The second part of an introduction to the basic concepts behind the 4-2-5 defense. The focus today are the base coverages that are used and absolutely NO references to zone-blitz schemes for a 300 pound defensive tackle covering a Slot Receiver. No talking and please sit down.

NCAA Football: Notre Dame at Virginia Geoff Burke-USA TODAY Sports

Covering the coverages

Let's take a look at the coverages used in the 4-2-5. If you can recall from part 1, the front 6 in the defensive alignment are totally distinct from the back 5 as far as coverage schemes are called. When you watch the Notre Dame Fighting Irish this fall, realize that there are 2 guys in the back 5 responsible for calling the coverage. This is another element unique to the 4-2-5 and one that Coach Elko has used through his career. The design here is to give two calls as the field is split in two parts with sometimes different coverages from one side to the other. The divide starts at the center on every snap and your two guys in the back making the calls are your weak and free safety.

Again, rather than get lost on all the technical aspects of this defense, you should start to see it as a common sense approach to best combat the spread offense. Take it in as a whole if you will, that it allows them to adjust to any formation with what they have on the field.

OFD Film Room The wonderful @phillykelly

Now let's start with an offensive formation that is strong (to the defenses left the free safety will call 'read' or 'red' left. During this process the FS is talking to the left cornerback, strong safety and read side linebacker. The weak safety calls the other side aligning the right corner and right side linebacker.

Remember, in the 4-2-5 your outside linebackers function in coverage as much as in run defense. As it was used in the old 4-4, they functioned closer to the line and worked on pushing or containing the option plays run out of those offenses that we used to see in the 60's, 70's and 80's. The beauty of the 4-2-5 is that it can function against any offensive philosophy and not get lost in translation. You know who is responsible for what area of the field and who falls under each call.

When you configure your defense in this setup you go in realizing that when you split your secondary down the middle, there are only 3 formations the offense can give you. They can go trips to one side, twin set with 2 wideouts to either side, or a pro-set with a tight end and wideout. Unless an offense goes into the wishbone or flexbone ( i.e. Navy, Georgia Tech), this is the only setup and offense can show you. So basically with this info you introduce this to your defensive guys and immediately the simplification process starts.

Alignment for offenses are now broken down into 3 possible formations. With that established, Elko will begin branching into coverages. There are basically 3 of those: Cover 2, Cover 5 and Man. Now, every coach will use different lingo, but most stick to these 3 in principle. When an offense does go into a 2-back run heavy set you slide down a safety, making it pretty much a 4-3 and call a coverage out of this alignment. This is done mainly when the offense your playing has an edge in the line play and you need the run support.

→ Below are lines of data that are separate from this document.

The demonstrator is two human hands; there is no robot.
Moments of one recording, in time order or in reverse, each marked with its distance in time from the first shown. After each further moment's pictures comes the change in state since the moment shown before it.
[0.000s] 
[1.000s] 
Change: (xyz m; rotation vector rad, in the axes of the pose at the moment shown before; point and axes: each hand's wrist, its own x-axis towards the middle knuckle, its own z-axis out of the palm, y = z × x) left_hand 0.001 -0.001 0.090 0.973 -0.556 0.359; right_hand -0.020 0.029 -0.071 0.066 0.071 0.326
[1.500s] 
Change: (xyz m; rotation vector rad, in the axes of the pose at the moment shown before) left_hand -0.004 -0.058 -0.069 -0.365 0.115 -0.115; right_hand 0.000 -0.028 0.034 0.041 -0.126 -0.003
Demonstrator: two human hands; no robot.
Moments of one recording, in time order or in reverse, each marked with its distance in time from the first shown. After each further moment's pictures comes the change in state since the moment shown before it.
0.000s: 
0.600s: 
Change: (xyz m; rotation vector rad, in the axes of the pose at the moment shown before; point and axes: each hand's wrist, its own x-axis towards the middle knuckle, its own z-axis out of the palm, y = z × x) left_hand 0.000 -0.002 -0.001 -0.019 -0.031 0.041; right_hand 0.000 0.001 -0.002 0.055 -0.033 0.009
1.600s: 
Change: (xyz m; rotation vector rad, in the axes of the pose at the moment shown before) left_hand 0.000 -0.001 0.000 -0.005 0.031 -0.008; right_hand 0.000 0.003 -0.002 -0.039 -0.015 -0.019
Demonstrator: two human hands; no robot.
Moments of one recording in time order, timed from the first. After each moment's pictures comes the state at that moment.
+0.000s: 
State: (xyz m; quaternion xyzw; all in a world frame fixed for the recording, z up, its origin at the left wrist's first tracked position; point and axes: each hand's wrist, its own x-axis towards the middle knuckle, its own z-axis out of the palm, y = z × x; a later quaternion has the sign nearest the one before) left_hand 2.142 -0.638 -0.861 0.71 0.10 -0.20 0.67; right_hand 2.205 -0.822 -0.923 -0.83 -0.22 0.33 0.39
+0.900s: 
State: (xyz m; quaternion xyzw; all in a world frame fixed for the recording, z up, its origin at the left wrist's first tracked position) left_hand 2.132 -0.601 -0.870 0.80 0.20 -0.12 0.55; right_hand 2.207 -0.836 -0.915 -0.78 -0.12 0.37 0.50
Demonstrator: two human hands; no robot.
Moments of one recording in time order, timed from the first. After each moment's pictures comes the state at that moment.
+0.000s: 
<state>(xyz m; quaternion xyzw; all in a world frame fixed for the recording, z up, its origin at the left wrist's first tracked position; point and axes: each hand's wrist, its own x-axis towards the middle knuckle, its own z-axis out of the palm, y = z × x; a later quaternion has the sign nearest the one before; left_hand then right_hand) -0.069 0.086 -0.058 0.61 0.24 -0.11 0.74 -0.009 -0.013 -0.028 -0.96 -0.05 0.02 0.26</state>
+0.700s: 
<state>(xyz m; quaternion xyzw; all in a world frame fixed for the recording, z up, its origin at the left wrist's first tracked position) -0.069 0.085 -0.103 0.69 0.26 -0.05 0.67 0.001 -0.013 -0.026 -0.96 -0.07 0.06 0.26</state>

Now, in the three coverages mentioned above, you have 3 zone coverages divided between the two parts of the secondary. Put this together with the number of possible offensive sets (3), you have 9 total coverages for each half to remember.

The 3 zone schemes are generally run out of Cover 2 (where most of the mixed coverages are found) and Cover 5 (a traditional cover 2 with your corners heavy in run support). In the call (say Cover 25 is called) the first number is for the FS side and the second number is for the weak side.

In man coverage, which is a matchup zone read, usually a blitz package where anyone eligible to catch a pass on your side is covered head up. The remaining DB shifts to the deep middle, and the inside linebackers come in to bring pressure. The main thought here is that there are only 9 variations of coverage that need to be learned and a simple numbering system to remember. Keeping in mind that the front 5 call is separate, your back 6 is looking at the formation not the offensive lineman. Each however, is running in concert with each other, just with totally different responsibilities.

In context this is easy to grasp, and that's what makes this defense very effective against the spread. These fundamentals are simple to teach and instill in your players. Once that is done, a comfort level exists for your defense that you can then introduce special packages that may be exotic in nature. What we saw for the Fighting Irish the last few years was ass backward from this approach. BVG would throw 10 different coverages, coupled with 10 different blitz packages against each of the three offensive sets. Do the math and that'll leave you with ....yep, around 300 possible defensive calls to identify.

I read somewhere that going into the Texas game the Notre Dame defense went in with around 50 defensive play calls. That might have been true or maybe not, but if it was even close to accurate that is an insane amount of information, when you realize that is not accounting for the formations run by Texas that each "play call" had to match up with. Another math equation that better illustrates what you get when a defense is overwhelmed with too much scheming and never being able to play without thinking... 4-8.

In the next installment, we'll take a look at the 9 coverages and talk about the specifics in each one. The best thing about all of this is that most of it can be taught in the spring- especially the general concepts that have been written about here. This leaves time for Coach Elko and his staff to work on fundamentals and technique, things that have been severely lacking within the Notre Dame defense over the past few seasons.

It's a welcome approach and a good start to build on for success in 2018.